● What you have to do:
Leaving out the pictures, output each record exactly as it stands.
-- Entries supplied follows --
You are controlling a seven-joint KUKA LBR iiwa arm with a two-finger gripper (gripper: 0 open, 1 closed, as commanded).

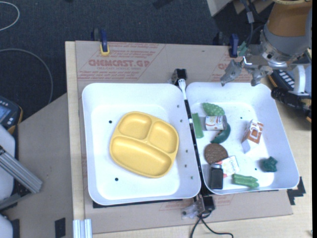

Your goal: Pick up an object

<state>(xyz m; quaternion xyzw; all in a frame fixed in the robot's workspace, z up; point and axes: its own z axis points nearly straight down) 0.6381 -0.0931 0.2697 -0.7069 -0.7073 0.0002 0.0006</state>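
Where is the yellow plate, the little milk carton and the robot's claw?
yellow plate (pixel 143 144), camera view, on the ridge between its compartments, left bin.
milk carton (pixel 253 132), camera view, on its orange-and-white side, right bin.
gripper (pixel 243 76), camera view, midway between its two open fingertips, above the right bin's far edge.

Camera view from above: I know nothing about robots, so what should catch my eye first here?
The big yellow divided tray stands out first, lying alone in the left white bin. Next, the right white bin holds a scatter of small things, among them a brown round disc and a little carton. Above that bin's far edge hangs the gripper, with open fingers and nothing between them.
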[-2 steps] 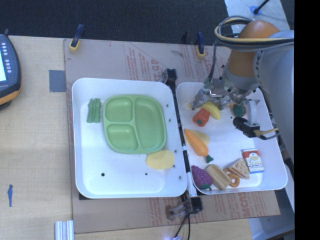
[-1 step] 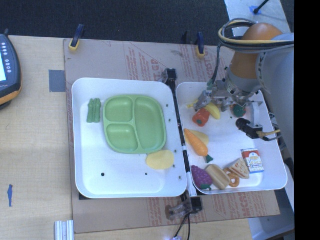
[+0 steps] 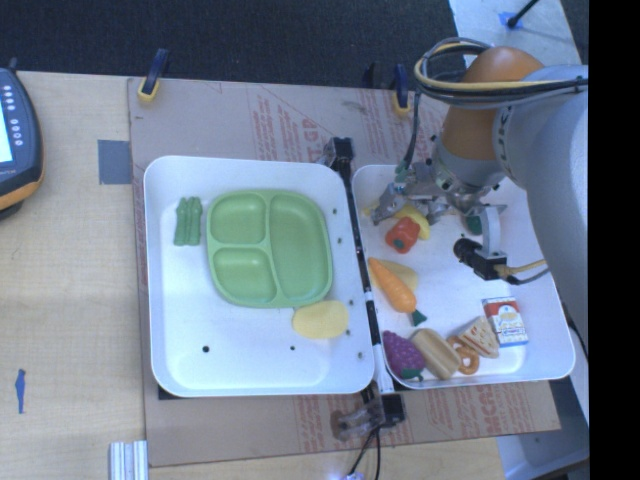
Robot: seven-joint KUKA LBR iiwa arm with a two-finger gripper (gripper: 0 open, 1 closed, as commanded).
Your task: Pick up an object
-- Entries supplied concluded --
● Task result:
You are controlling a seven-joint KUKA LBR iiwa arm with a two-finger gripper (gripper: 0 open, 1 closed, as commanded).


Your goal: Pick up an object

<state>(xyz m; quaternion xyzw; all in a frame fixed in the robot's workspace, z up; point and axes: its own z axis points nearly straight down) 0.6381 -0.0931 0.2697 -0.7069 -0.7073 0.0002 0.0006</state>
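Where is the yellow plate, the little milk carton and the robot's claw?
yellow plate (pixel 143 144), camera view, on the ridge between its compartments, left bin.
milk carton (pixel 253 132), camera view, on its orange-and-white side, right bin.
gripper (pixel 243 76), camera view, midway between its two open fingertips, above the right bin's far edge.

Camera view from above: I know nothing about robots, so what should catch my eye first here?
The big yellow divided tray stands out first, lying alone in the left white bin. Next, the right white bin holds a scatter of small things, among them a brown round disc and a little carton. Above that bin's far edge hangs the gripper, with open fingers and nothing between them.
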[-2 steps] 
[-1 step] 
[+0 steps] 
Robot: seven-joint KUKA LBR iiwa arm with a two-finger gripper (gripper: 0 open, 1 closed, as commanded).
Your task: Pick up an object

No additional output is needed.